# Goal of the exercise:
I would like you to transcribe all of the data exactly.

# Material provided:
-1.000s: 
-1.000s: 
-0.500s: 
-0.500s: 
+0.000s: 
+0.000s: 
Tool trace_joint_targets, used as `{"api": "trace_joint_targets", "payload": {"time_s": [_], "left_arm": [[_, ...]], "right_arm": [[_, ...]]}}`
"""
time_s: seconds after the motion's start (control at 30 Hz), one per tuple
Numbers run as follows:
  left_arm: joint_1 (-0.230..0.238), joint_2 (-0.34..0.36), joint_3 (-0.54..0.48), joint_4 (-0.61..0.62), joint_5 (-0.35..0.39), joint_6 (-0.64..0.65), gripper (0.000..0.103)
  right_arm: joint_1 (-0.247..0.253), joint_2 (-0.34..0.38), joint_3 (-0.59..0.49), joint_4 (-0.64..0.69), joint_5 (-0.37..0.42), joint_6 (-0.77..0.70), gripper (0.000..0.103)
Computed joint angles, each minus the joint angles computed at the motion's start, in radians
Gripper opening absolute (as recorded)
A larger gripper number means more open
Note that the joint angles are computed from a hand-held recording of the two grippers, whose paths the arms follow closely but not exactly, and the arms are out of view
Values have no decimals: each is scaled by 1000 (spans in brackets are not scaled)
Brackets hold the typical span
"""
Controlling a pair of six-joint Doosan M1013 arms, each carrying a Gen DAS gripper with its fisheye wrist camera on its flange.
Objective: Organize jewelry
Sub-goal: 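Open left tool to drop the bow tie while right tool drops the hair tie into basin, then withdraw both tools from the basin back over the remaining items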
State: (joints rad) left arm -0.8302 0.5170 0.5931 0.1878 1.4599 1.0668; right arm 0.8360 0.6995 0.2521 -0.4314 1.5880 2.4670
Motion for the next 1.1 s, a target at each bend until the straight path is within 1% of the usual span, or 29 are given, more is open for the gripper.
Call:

# Reply:
-1.000s: 
-1.000s: 
-0.500s: 
-0.500s: 
+0.000s: 
+0.000s: 
Tool trace_joint_targets, used as `{"api": "trace_joint_targets", "payload": {"time_s": [_], "left_arm": [[_, ...]], "right_arm": [[_, ...]]}}`
"""
time_s: seconds after the motion's start (control at 30 Hz), one per tuple
Numbers run as follows:
  left_arm: joint_1 (-0.230..0.238), joint_2 (-0.34..0.36), joint_3 (-0.54..0.48), joint_4 (-0.61..0.62), joint_5 (-0.35..0.39), joint_6 (-0.64..0.65), gripper (0.000..0.103)
  right_arm: joint_1 (-0.247..0.253), joint_2 (-0.34..0.38), joint_3 (-0.59..0.49), joint_4 (-0.64..0.69), joint_5 (-0.37..0.42), joint_6 (-0.77..0.70), gripper (0.000..0.103)
Computed joint angles, each minus the joint angles computed at the motion's start, in radians
Gripper opening absolute (as recorded)
A larger gripper number means more open
Note that the joint angles are computed from a hand-held recording of the two grippers, whose paths the arms follow closely but not exactly, and the arms are out of view
Values have no decimals: each is scaled by 1000 (spans in brackets are not scaled)
Brackets hold the typical span
"""
Controlling a pair of six-joint Doosan M1013 arms, each carrying a Gen DAS gripper with its fisheye wrist camera on its flange.
Objective: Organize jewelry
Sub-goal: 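Open left tool to drop the bow tie while right tool drops the hair tie into basin, then withdraw both tools from the basin back over the remaining items
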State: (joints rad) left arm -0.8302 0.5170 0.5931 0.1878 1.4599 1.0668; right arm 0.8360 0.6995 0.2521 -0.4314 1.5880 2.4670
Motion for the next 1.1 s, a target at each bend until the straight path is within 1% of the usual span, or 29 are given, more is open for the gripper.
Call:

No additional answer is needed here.